Operación Navidad en Villa Clavellina
Los familiares copan el horario de visitas y la residencia, en Barcelona, organiza actividades para a hacer más llevadera las primeras fiestas navideñas bajo una pandemia
A Remei le toca un papel difícil. Es mediodía previo a la Nochebuena. “Tengo que leer las plegarias, y me había preparado muy bien el texto, pero ahora me lo han cambiado”, dice nerviosa con el libro entre las manos. De pronto se acuerda: “Xesca no bajará. Le he dicho que se lo dedico a ella y a su familia”. “Me hace mucha ilusión”, aclara, por si quedaba alguna duda. Por la tarde, después de la misa, en la residencia Vila Clavellina, en Premià de Mar, toca hacer cagar al tió, y después, cena. El día viene cargadito, pero todo es poco para estos abuelos que se disponen a celebrar la Navidad tras nueve meses de pandemia.
El centro ha organizado actividades para hacer más llevadero el tener que pasar las fiestas en las residencias. Con el aumento de contagios en Cataluña, la Generalitat ha recomendado “intensamente” que no se produzcan salidas. En este centro, ningún usuario irá a pasar ni unas horas ni unos días con la familia. “Algunas familias querían, pero los propios residentes no tienen tantas ganas, porque saben que al volver tendrían que hacer una semana de aislamiento. Están animados, estos días reciben muchas visitas, y saben que esta Navidad es muy diferente, pero que el domingo empezarán a llegar las vacunas, y esto es como si nos hubiese tocado la lotería”, explica Patricia Navarro, la directora del centro, gestionado por la empresa L’Onada.
Es la primera misa que se celebra en el centro desde febrero. Las primeras palabras del cura confirman la prudencia necesaria: “Desde el último día que nos vimos, muchos de nuestros hermanos están ya en el cielo, pero todavía están con nosotros”. Lo que ha ocurrido en las residencias de gente mayor —también en esta residencia, de 123 usuarios y más de 130 trabajadores, que fue intervenida por la Generalitat y tuvo que cambiar de empresa gestora— es tan duro, que casi nadie habla directamente de ello. Pero como ya le ocurrió a esta generación de la guerra y la postguerra, las vivencias importantes quedan imprimidas en la mirada, los gestos o las expresiones.
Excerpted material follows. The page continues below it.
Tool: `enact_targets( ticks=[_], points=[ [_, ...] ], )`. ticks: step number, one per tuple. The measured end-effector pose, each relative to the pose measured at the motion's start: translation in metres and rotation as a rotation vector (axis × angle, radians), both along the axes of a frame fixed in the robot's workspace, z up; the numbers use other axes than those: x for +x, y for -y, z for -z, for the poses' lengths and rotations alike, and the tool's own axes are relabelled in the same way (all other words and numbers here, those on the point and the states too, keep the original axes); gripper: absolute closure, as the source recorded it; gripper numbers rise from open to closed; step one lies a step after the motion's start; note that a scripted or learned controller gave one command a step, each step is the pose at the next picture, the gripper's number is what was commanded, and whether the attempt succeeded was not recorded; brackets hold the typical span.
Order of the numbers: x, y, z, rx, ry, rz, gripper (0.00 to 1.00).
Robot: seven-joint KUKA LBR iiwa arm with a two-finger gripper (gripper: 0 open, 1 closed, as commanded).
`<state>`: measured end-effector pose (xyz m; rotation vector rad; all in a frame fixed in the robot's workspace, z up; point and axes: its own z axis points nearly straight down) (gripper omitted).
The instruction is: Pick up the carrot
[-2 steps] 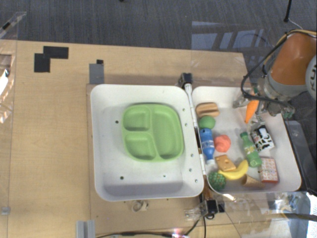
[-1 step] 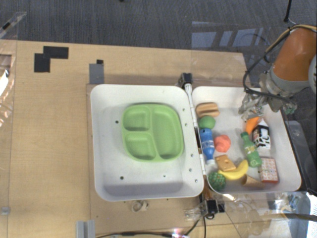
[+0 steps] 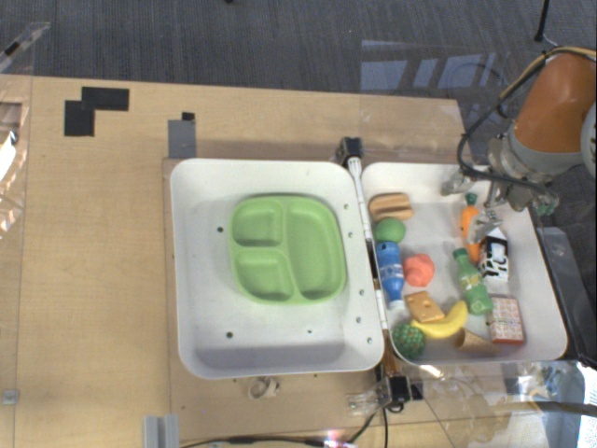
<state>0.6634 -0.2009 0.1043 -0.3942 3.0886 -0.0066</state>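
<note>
One carrot (image 3: pixel 469 220) lies in the right bin (image 3: pixel 550 297), just below the fingers (image 3: pixel 489 197) — whether they are apart or together I cannot tell. A green bottle (image 3: pixel 471 283) and a black-and-white carton (image 3: pixel 494 258) crowd it, so a straight descent, closing across its narrow width, looks best.

We see the grey arm (image 3: pixel 560 110) reach in from the far right, its orange band bulging above the wrist. The claw (image 3: pixel 485 194) points downward, and we cannot make out its state.
</note>
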Motion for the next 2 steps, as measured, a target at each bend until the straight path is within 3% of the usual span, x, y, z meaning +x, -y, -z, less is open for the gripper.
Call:
enact_targets(
  ticks=[1,2],
  points=[
    [-0.030,0.004,0.016,0.007,-0.015,0.336,0.00],
    [-0.025,0.003,0.001,0.006,0.000,0.330,1.00]
  ],
)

En la peluquería del centro, Anna está envuelta en rulos. “Bueno, algún día se tiene que acabar esto”, dice sin que nadie se lo haya preguntado, a modo de despedida, como si se hubiese convertido ya en una nueva frase hecha. En el jardín, algunos familiares aprovechan la media hora que tienen de visita dos veces a la semana. “Este año va a ser muy diferente, pero hay que hacer un esfuerzo”, dice un familiar, que con su hermano y las hijas visitan a la abuela, Carmen, que está sentada a dos metros de distancia. “Pues si le damos todos una patacada, se va”, dice ella. “Pero el bicho es muy listo, con lo que la ha liado”, apunta una nieta. Más lejos, una familia vestida con equipos de protección individual conversa de forma más cercana con una usuaria que tiene un alto grado de dependencia. “Las familias se están implicando mucho, con visitas, regalos...”, explica la subdirectora, Cristina Jiménez.
Los residentes están divididos en grupos de 10, y no tienen contacto con nadie más. Una de estas burbujas, formada por ancianos con más dependientes, ya está haciendo cagar el tió. Hay ambiente: mientras Manuela y Joan le dan con el bastón, Carmen canta la canción. Lola, al principio, no quiere saber nada del asunto, pero cuando le dan el regalo (un collar y un pintalabios) le cambia la cara. Miguel, aunque tiene Alzheimer, es el más enérgico de todos y se nota que en el pasado dirigía el cotarro. De pronto da unas palmadas y se dirige a los periodistas: “¿Ustedes tienen dónde cenar esta noche? Para el grupo sería un particular éxito si se quedaran con nosotros”. Y se dirige a la gerocultora: “¿Has oído nena? Estos empleados cenarán aquí. ¡Hay que celebrar!”.